▶ [WHAT YOU SHOULD DO]
Write out each entry again. Keep every word exactly as it is.

▶ [INFORMATION]
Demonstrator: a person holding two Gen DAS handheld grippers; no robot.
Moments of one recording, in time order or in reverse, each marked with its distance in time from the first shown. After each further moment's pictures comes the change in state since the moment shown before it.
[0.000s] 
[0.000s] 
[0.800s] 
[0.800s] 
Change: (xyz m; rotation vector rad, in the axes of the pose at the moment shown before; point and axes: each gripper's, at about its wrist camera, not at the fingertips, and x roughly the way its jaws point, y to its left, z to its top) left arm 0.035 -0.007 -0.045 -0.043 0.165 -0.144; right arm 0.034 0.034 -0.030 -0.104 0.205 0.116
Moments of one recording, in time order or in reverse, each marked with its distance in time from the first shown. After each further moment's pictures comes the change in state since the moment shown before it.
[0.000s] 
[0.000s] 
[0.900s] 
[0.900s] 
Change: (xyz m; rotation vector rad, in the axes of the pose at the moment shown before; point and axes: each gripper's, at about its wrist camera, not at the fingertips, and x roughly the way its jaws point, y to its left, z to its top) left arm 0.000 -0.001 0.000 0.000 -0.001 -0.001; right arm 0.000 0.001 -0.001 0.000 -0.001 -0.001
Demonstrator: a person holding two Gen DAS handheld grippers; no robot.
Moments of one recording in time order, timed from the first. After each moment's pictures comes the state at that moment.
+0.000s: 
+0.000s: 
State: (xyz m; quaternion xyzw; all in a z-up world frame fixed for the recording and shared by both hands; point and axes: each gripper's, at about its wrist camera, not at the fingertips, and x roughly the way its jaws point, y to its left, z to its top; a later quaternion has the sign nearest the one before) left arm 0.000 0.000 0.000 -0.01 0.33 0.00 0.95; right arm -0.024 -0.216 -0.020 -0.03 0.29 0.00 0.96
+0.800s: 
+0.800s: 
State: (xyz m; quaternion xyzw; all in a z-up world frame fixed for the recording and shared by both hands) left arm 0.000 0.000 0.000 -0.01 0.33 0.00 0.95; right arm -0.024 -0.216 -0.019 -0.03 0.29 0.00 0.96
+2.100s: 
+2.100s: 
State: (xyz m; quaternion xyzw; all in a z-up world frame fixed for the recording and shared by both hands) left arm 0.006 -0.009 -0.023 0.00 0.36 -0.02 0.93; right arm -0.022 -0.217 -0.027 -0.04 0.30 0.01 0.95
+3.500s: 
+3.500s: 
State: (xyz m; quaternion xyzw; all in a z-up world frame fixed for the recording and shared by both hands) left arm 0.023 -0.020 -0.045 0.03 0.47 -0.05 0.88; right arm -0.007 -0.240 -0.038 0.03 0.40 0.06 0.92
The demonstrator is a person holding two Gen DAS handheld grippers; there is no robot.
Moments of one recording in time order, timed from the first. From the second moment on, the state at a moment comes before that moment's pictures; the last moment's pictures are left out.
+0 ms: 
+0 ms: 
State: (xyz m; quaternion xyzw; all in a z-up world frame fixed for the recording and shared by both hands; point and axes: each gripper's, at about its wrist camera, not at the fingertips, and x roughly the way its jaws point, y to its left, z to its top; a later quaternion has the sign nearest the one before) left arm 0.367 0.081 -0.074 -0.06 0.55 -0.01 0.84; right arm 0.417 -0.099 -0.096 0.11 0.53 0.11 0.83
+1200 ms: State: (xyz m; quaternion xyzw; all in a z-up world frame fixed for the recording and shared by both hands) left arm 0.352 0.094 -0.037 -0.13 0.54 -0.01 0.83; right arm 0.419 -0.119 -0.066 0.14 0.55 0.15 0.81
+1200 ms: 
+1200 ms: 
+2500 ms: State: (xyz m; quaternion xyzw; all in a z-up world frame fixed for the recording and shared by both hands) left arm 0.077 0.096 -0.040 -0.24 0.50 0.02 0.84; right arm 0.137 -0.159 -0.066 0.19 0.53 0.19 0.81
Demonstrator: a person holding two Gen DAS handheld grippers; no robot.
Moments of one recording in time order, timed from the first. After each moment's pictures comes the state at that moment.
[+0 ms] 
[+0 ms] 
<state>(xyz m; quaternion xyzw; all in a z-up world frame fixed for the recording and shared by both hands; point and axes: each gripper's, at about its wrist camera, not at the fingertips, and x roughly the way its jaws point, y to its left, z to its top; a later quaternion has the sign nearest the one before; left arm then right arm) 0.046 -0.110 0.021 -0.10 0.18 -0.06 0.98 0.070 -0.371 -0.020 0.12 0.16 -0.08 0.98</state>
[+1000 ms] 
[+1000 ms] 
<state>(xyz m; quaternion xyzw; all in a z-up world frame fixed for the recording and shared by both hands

▶ [RESPONSE BOX]
Demonstrator: a person holding two Gen DAS handheld grippers; no robot.
Moments of one recording, in time order or in reverse, each marked with its distance in time from the first shown. After each further moment's pictures comes the change in state since the moment shown before it.
[0.000s] 
[0.000s] 
[0.800s] 
[0.800s] 
Change: (xyz m; rotation vector rad, in the axes of the pose at the moment shown before; point and axes: each gripper's, at about its wrist camera, not at the fingertips, and x roughly the way its jaws point, y to its left, z to its top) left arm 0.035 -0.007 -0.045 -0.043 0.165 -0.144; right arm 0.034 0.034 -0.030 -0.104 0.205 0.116
Moments of one recording, in time order or in reverse, each marked with its distance in time from the first shown. After each further moment's pictures comes the change in state since the moment shown before it.
[0.000s] 
[0.000s] 
[0.900s] 
[0.900s] 
Change: (xyz m; rotation vector rad, in the axes of the pose at the moment shown before; point and axes: each gripper's, at about its wrist camera, not at the fingertips, and x roughly the way its jaws point, y to its left, z to its top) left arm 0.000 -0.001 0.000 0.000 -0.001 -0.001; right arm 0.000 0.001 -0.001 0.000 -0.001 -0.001
Demonstrator: a person holding two Gen DAS handheld grippers; no robot.
Moments of one recording in time order, timed from the first. After each moment's pictures comes the state at that moment.
+0.000s: 
+0.000s: 
State: (xyz m; quaternion xyzw; all in a z-up world frame fixed for the recording and shared by both hands; point and axes: each gripper's, at about its wrist camera, not at the fingertips, and x roughly the way its jaws point, y to its left, z to its top; a later quaternion has the sign nearest the one before) left arm 0.000 0.000 0.000 -0.01 0.33 0.00 0.95; right arm -0.024 -0.216 -0.020 -0.03 0.29 0.00 0.96
+0.800s: 
+0.800s: 
State: (xyz m; quaternion xyzw; all in a z-up world frame fixed for the recording and shared by both hands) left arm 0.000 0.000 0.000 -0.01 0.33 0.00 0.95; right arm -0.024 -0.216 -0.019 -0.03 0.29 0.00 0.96
+2.100s: 
+2.100s: 
State: (xyz m; quaternion xyzw; all in a z-up world frame fixed for the recording and shared by both hands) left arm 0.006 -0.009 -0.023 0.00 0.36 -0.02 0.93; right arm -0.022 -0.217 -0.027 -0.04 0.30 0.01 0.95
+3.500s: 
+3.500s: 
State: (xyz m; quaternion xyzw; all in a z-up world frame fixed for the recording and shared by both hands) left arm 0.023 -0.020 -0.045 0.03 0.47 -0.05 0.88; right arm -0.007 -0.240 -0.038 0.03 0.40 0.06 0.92
The demonstrator is a person holding two Gen DAS handheld grippers; there is no robot.
Moments of one recording in time order, timed from the first. From the second moment on, the state at a moment comes before that moment's pictures; the last moment's pictures are left out.
+0 ms: 
+0 ms: 
State: (xyz m; quaternion xyzw; all in a z-up world frame fixed for the recording and shared by both hands; point and axes: each gripper's, at about its wrist camera, not at the fingertips, and x roughly the way its jaws point, y to its left, z to its top; a later quaternion has the sign nearest the one before) left arm 0.367 0.081 -0.074 -0.06 0.55 -0.01 0.84; right arm 0.417 -0.099 -0.096 0.11 0.53 0.11 0.83
+1200 ms: State: (xyz m; quaternion xyzw; all in a z-up world frame fixed for the recording and shared by both hands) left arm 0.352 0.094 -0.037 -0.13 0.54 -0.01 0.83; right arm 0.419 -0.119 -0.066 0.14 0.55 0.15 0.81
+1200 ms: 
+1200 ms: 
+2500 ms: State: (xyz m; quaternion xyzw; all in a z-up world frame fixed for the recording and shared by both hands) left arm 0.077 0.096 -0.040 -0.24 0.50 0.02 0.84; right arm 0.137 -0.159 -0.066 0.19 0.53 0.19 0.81
Demonstrator: a person holding two Gen DAS handheld grippers; no robot.
Moments of one recording in time order, timed from the first. After each moment's pictures comes the state at that moment.
[+0 ms] 
[+0 ms] 
<state>(xyz m; quaternion xyzw; all in a z-up world frame fixed for the recording and shared by both hands; point and axes: each gripper's, at about its wrist camera, not at the fingertips, and x roughly the way its jaws point, y to its left, z to its top; a later quaternion has the sign nearest the one before; left arm then right arm) 0.046 -0.110 0.021 -0.10 0.18 -0.06 0.98 0.070 -0.371 -0.020 0.12 0.16 -0.08 0.98</state>
[+1000 ms] 
[+1000 ms] 
<state>(xyz m; quaternion xyzw; all in a z-up world frame fixed for the recording and shared by both hands

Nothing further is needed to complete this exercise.